**What you need to do:** Every line of the listing below should be written out exactly.
*** Opening Raw data ***
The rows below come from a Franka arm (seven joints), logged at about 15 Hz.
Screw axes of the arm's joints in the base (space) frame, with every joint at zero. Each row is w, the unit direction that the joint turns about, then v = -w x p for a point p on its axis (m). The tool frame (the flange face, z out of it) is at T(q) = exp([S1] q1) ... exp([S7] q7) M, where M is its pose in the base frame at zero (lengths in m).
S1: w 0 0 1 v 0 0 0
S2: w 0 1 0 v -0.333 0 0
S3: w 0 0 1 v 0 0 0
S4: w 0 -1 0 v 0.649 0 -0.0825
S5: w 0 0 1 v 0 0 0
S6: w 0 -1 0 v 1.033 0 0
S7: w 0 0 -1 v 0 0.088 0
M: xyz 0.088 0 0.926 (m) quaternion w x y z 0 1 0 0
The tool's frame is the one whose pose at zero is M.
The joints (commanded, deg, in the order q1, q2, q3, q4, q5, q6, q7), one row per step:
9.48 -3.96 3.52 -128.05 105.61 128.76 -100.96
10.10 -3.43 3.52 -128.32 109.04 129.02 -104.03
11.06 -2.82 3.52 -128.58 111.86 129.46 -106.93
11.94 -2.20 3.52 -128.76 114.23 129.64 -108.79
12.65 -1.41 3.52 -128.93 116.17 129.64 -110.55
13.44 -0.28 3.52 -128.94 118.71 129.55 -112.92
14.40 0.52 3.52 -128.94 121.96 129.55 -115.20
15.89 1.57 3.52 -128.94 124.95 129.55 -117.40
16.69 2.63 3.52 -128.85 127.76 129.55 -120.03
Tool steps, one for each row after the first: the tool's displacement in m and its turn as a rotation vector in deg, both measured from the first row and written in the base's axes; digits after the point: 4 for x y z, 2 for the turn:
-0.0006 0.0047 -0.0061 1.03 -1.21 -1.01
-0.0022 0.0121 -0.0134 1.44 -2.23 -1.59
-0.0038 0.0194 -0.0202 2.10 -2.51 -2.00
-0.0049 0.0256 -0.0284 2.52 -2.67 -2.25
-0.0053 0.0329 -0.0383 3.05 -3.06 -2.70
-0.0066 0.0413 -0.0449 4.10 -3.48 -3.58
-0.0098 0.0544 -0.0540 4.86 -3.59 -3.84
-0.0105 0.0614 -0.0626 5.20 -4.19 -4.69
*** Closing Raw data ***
**Reply:**
The rows below come from a Franka arm (seven joints), logged at about 15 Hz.
Screw axes of the arm's joints in the base (space) frame, with every joint at zero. Each row is w, the unit direction that the joint turns about, then v = -w x p for a point p on its axis (m). The tool frame (the flange face, z out of it) is at T(q) = exp([S1] q1) ... exp([S7] q7) M, where M is its pose in the base frame at zero (lengths in m).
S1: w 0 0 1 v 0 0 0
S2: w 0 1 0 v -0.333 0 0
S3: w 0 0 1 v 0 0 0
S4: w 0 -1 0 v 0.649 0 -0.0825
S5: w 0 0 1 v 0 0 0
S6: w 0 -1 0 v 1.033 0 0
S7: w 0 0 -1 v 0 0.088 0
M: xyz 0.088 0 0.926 (m) quaternion w x y z 0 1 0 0
The tool's frame is the one whose pose at zero is M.
The joints (commanded, deg, in the order q1, q2, q3, q4, q5, q6, q7), one row per step:
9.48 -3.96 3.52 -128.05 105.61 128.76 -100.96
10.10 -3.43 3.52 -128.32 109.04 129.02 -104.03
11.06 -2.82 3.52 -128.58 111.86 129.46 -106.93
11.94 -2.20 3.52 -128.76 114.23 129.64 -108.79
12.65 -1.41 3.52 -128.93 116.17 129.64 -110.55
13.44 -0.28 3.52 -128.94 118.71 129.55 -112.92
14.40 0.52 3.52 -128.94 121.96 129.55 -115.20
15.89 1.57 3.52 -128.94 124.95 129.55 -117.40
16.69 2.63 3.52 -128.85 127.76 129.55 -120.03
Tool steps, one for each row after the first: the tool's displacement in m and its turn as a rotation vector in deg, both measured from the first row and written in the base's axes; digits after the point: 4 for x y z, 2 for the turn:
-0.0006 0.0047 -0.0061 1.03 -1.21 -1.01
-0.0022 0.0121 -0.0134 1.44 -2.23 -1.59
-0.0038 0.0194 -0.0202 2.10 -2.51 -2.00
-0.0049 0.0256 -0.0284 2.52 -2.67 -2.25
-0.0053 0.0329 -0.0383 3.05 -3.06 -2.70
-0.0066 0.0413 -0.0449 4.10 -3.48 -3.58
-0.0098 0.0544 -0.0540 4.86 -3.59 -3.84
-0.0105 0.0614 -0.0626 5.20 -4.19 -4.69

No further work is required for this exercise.